In set theory, the Cartesian product is a fundamental concept that allows us to combine elements from two sets to form ordered pairs. Given two sets, say, \( R \) and \( S \), the Cartesian product \( R \times S \) is the set of all possible ordered pairs where the first element is from \( R \) and the second element is from \( S \). For example, if \( R = \{1, 2\} \) and \( S = \{a, b\} \), then the Cartesian product \( R \times S = \{(1, a), (1, b), (2, a), (2, b)\} \). This essentially lists all possible ways we can pair an element from \( R \) with an element from \( S \).

• The order of the elements matters in Cartesian products, so \((a, b)\) is different from \((b, a)\).
• It is important to realize that if one of the sets is empty, the Cartesian product will also be empty, as there are no elements to pair.

De Morgan's laws are essential tools in set theory and logic. These laws provide a way to connect the operations of union and intersection with complements. Let's look at the two main statements of De Morgan's laws:

• The complement of the union of two sets \( P \) and \( Q \) is equal to the intersection of their complements: \((P \cup Q)' = P' \cap Q'\).
• The complement of the intersection of two sets \( P \) and \( Q \) is equal to the union of their complements: \((P \cap Q)' = P' \cup Q'\).

In the context of the exercise, these laws are used to simplify expressions involving complements and unions. Specifically, they allow us to transform \((P' \cup Q')'\) into \( P \cap Q \). This conversion simplifies complex set expressions by applying logical negations more straightforwardly.

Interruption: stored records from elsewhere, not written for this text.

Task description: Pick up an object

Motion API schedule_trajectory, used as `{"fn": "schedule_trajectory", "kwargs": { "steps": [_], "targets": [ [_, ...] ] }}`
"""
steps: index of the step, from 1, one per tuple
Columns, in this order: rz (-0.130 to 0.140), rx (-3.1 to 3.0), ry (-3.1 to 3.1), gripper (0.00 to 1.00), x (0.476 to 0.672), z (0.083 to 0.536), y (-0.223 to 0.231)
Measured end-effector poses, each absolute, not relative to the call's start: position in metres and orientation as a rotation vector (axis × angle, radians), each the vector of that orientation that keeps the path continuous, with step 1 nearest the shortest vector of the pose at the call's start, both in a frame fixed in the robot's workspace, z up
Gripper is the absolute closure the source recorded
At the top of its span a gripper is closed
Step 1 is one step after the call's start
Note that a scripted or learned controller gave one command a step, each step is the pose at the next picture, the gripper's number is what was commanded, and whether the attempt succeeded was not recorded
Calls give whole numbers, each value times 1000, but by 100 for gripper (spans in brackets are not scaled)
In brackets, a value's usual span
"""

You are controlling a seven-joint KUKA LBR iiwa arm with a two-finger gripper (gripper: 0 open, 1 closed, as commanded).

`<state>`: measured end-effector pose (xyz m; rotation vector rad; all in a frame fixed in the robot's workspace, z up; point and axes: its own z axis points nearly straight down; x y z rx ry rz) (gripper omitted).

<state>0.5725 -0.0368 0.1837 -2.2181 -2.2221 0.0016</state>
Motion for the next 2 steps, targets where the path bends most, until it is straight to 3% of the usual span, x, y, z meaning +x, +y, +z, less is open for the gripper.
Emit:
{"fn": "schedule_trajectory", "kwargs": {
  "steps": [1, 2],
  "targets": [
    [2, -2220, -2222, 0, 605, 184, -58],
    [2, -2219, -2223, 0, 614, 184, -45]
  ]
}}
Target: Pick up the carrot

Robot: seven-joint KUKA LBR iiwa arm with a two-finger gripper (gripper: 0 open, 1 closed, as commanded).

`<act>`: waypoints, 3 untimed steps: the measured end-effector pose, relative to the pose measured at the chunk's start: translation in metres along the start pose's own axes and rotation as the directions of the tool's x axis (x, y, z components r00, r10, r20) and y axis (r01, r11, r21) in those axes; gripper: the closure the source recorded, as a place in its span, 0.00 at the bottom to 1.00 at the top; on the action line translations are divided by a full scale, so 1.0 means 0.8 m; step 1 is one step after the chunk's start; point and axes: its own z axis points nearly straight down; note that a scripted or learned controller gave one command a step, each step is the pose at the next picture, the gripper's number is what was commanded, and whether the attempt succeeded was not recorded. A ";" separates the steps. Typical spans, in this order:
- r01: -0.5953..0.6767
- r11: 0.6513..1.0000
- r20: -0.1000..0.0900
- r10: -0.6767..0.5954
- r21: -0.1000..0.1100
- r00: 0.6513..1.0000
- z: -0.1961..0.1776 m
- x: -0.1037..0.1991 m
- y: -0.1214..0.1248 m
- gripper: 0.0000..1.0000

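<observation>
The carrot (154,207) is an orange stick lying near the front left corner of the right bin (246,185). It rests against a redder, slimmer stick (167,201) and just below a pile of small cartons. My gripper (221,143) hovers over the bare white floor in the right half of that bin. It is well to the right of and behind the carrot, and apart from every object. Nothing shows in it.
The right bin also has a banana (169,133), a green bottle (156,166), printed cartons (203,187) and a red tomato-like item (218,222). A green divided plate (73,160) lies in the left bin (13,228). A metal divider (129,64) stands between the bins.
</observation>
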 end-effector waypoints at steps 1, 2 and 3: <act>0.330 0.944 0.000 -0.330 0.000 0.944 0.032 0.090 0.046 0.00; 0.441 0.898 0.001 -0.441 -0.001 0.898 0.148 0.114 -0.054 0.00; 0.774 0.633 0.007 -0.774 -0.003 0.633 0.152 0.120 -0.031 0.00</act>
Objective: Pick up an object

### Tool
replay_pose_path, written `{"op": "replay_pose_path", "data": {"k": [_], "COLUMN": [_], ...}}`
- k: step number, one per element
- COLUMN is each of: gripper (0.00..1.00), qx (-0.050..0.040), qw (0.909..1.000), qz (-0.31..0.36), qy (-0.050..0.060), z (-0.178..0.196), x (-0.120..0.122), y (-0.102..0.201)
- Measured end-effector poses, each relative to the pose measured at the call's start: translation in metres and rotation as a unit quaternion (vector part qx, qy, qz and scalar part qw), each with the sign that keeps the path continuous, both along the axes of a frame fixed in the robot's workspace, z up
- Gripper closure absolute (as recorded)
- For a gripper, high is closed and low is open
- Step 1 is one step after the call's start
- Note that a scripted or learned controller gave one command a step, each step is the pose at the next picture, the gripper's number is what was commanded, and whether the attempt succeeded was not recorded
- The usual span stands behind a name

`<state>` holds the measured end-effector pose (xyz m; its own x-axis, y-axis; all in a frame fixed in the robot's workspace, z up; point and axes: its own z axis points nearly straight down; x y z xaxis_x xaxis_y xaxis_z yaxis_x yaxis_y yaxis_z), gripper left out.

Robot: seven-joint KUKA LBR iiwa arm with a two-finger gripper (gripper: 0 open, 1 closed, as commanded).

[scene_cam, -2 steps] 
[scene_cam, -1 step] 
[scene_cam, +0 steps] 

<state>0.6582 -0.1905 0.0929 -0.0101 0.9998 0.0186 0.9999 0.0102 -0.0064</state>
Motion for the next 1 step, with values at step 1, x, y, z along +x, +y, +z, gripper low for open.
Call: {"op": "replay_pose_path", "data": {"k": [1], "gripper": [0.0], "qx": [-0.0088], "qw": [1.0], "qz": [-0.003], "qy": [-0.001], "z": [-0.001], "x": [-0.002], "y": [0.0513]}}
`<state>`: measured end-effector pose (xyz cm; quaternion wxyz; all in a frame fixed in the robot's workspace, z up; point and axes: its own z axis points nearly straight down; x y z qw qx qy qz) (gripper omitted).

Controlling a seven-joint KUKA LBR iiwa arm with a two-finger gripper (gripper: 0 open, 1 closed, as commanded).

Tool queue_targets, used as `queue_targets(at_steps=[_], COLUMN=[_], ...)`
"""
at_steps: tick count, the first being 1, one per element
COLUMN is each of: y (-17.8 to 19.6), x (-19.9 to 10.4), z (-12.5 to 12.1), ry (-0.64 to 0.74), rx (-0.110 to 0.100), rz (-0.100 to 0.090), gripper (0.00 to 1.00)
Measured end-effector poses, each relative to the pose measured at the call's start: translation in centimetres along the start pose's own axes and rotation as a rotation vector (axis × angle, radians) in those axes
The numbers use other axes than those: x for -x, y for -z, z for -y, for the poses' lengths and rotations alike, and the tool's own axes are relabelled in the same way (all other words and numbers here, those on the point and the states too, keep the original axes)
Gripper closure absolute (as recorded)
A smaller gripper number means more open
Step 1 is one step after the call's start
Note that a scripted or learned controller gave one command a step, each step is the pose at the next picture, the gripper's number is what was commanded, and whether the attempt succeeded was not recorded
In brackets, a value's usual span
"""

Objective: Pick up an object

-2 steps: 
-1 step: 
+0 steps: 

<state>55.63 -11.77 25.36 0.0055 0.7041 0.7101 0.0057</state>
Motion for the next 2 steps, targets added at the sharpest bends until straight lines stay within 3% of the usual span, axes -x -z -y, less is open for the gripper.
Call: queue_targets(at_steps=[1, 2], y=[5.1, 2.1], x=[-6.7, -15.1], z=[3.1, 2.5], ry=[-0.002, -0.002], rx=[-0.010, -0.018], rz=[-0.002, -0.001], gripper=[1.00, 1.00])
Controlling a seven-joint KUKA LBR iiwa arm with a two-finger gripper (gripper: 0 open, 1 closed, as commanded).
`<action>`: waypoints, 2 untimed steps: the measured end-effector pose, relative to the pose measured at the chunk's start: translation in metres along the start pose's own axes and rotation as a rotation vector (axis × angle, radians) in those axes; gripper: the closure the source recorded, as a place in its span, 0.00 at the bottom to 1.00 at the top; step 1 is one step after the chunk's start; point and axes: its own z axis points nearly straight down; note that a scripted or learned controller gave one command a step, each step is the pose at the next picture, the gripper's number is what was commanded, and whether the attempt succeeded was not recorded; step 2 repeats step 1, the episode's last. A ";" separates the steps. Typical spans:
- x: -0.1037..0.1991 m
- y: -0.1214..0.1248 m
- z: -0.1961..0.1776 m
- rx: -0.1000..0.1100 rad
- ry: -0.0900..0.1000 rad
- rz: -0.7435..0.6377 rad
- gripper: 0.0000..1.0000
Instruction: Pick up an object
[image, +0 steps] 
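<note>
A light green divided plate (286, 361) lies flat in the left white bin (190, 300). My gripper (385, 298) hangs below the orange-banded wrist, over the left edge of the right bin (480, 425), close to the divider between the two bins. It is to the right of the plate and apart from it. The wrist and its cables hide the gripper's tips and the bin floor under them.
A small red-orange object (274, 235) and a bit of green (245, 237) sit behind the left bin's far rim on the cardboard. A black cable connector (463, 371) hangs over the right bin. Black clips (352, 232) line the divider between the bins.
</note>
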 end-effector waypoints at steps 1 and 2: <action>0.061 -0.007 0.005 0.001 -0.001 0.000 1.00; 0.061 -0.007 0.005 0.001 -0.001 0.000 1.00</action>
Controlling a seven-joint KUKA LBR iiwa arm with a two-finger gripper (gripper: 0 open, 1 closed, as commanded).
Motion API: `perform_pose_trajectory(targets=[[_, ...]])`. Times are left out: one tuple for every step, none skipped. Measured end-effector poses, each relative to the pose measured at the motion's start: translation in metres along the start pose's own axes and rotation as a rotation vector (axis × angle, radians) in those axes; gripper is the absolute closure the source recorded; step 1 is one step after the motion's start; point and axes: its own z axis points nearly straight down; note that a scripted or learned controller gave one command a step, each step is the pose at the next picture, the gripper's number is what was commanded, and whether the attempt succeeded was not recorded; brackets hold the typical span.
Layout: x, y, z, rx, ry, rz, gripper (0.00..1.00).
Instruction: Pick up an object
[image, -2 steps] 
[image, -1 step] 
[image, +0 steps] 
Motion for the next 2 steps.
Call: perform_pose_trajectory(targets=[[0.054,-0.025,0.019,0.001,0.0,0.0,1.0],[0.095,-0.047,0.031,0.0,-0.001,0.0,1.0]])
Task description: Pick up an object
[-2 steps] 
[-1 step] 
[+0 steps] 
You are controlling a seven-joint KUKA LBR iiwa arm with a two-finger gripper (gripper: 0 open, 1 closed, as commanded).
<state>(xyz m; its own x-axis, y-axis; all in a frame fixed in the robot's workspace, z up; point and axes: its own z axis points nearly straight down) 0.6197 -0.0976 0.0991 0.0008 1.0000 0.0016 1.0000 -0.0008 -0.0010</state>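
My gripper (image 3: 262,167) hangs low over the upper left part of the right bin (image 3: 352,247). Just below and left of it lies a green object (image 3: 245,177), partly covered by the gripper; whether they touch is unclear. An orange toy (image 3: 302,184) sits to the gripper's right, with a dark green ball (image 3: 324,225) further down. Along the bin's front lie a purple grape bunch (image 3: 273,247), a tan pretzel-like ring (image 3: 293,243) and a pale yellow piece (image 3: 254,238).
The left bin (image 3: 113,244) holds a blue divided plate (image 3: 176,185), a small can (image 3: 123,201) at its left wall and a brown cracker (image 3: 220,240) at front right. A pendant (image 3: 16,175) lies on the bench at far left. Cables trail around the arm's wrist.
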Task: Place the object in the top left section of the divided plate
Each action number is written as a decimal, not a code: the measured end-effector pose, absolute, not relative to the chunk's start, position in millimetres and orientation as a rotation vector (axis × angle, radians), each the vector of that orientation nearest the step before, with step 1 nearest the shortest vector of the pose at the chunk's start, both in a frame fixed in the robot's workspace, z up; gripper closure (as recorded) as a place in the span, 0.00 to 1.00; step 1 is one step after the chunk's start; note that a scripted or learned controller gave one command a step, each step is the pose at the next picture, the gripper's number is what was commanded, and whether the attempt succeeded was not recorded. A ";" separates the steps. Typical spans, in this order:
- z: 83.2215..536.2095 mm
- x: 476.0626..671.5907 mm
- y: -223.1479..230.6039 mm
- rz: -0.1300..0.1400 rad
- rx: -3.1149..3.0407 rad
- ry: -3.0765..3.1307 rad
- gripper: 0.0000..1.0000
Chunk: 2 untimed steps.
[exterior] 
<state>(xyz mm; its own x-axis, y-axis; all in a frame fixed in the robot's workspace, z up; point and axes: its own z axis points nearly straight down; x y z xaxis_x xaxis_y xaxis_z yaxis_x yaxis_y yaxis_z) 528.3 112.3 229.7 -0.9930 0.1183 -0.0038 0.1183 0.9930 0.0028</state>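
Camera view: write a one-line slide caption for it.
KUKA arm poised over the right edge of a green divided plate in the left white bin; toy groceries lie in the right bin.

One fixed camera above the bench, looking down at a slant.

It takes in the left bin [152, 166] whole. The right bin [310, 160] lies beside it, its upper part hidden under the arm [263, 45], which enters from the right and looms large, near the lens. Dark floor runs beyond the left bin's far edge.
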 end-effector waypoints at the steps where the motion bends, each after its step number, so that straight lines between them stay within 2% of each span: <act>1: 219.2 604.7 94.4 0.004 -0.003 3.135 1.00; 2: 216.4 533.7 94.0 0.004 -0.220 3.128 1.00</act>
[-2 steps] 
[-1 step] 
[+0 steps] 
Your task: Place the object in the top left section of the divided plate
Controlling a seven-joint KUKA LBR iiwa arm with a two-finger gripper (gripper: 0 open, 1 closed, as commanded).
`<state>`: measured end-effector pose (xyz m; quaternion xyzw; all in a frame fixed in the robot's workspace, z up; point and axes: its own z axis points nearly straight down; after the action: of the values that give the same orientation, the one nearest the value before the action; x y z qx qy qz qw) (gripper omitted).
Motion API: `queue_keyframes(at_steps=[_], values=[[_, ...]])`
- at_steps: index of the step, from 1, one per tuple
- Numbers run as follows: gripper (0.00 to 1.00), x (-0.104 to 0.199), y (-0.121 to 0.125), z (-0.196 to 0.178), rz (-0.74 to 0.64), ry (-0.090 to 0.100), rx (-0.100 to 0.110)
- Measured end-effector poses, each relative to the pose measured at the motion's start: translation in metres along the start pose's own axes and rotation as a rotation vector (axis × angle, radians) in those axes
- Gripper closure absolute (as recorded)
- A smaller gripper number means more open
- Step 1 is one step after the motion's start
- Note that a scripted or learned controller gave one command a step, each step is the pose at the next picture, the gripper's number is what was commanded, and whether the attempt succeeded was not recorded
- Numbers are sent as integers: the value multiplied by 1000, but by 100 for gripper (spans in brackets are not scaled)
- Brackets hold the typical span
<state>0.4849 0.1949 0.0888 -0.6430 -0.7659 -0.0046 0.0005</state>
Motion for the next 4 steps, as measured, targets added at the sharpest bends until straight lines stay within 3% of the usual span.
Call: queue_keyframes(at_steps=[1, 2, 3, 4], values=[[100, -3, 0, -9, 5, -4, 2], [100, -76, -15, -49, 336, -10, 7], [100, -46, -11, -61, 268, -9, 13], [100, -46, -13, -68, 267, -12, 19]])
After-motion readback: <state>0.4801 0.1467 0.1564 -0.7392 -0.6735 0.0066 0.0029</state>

The concept of a set complement is key to understanding how set differences are represented. If you have a universal set \( U \) and a subset \( A \), the complement of \( A \), denoted by \( A' \), consists of all the elements in \( U \) that are not in \( A \). Think of the set complement like flipping a switch where all elements that are in \( A \) are turned off, thus highlighting only those in \( U \) but not in \( A \). For example, if \( U = \{1, 2, 3, 4\} \) and \( A = \{2, 3\} \), then \( A' = \{1, 4\} \).

• Complement sets change in relation to the universal set, so what is part of \( A' \) depends entirely on what is defined as \( U \).
• This concept is especially useful when using De Morgan's laws to manipulate and simplify set expressions.

Understanding set intersection is critical in set theory because it defines what is common between sets. The intersection of two sets \( A \) and \( B \), denoted by \( A \cap B \), includes all elements that are both in \( A \) and \( B \).For example, if \( A = \{1, 2, 3\} \) and \( B = \{2, 3, 4\} \), then \( A \cap B = \{2, 3\} \). Here, \( 2 \) and \( 3 \) are present in both sets, making them members of the intersection.

• Intersections are often used in various operations to find shared properties or values.
• In the exercise solution, intersection is used significantly when simplifying expressions using De Morgan's laws and with Cartesian product distribution.

Breaking a complex problem into common elements helps when evaluating and comparing different set operations.